Le Cycle chez Tolkien

Eh bien, nous voici réduits aux quatre qui étions partis ensemble.
Le Retour du roi, J.R.R. Tolkien.

L'univers de Tolkien est un univers compliqué ; riche, truffé d'histoires, de légendes, foisonnant de références. Tolkien s'est employé à bâtir un monde réaliste et, pour ce, à accumuler les preuves de son existence : cartes, généalogies, calendriers, langues savamment construites…
Néanmoins, parmi les siècles, les Âges, certains schémas se dégagent, certaines scènes se répètent, formant un cycle. Comme les fils d'un canevas céleste, les personnages en sont prisonniers, contraints à jamais à faire et refaire le chemin de leurs aïeux, et aussi leurs erreurs. Mais ce cycle, qui semble si puissant, est-il inexorable et maléfique ?
Les nombreux parallélismes de l'œuvre prouveraient que oui ; le cycle, fort, use d'instruments, toujours les mêmes, pour nourrir sa puissance.
Le premier parallèle auquel nous sommes confrontés dans l'univers de Tolkien est celui de la généalogie. Les personnages se présentent, donc se réfèrent, toujours par rapport à leurs parents, donc leur passé.

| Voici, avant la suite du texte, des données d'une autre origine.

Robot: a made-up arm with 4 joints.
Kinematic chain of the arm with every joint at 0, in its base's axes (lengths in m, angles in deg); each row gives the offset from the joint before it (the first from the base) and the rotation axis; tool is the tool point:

- C'est Aragorn fils d'Arathorn, dit Elrond, et il descend par maints ancêtres d'Isildur, le fils d'Elendil de Minas Ithil. Il est le chef des Dunedains dans le Nord, et peu nombreux sont les descendants de cette lignée.
Mais si les personnages se décrivent par rapport à leur passé, le destin semble prendre un malin plaisir à leur faire répéter les gestes de leurs aïeuls. Aragorn est un descendant d'Isildur ; tout comme lui, il s'emploiera à détruire le mal incarné par Sauron, et même si leur rôle est différent, il reste très important. Frodo, Gimli, et Legolas, continuent eux aussi, en quelque sorte, l'aventure commencée par les aïeux dans Le Hobbit.
Aragorn, toujours, vit un impossible amour, à cause de leur race, avec Arwen, ce qui n'est pas sans rappeler l'histoire entre Beren et Luthien. Arwen et Aragorn sont tous deux descendants de Beren et Luthien. Tout comme Beren, Aragorn épousera sa bien-aimée après mille dangers et malgré les réserves de son père.
Mais s'il existe des parallèles entre les personnages, on peut remarquer aussi des parallèles d'actions. Ainsi, Beren perdra une main après avoir dérober un Silmaril, et ce même Silmaril dans son combat et dans la gueule du loup d'Angband, Carcharoth.
Carcharoth regarda la pierre bénie, il n'en fut pas effrayé et l'esprit qui le possédait s'éveilla comme un brasier. De sa gueule il saisit la main de Beren et la trancha d'un coup.
Frodo perdra un doigt, sectionné par les dents de Gollum, en même temps que l'Anneau dans les Crevasses du destin.
Soudain, Sam vit les longues mains de Gollum se porter à sa bouche ; ses crocs blancs luisirent, puis se refermèrent brutalement pour mordre.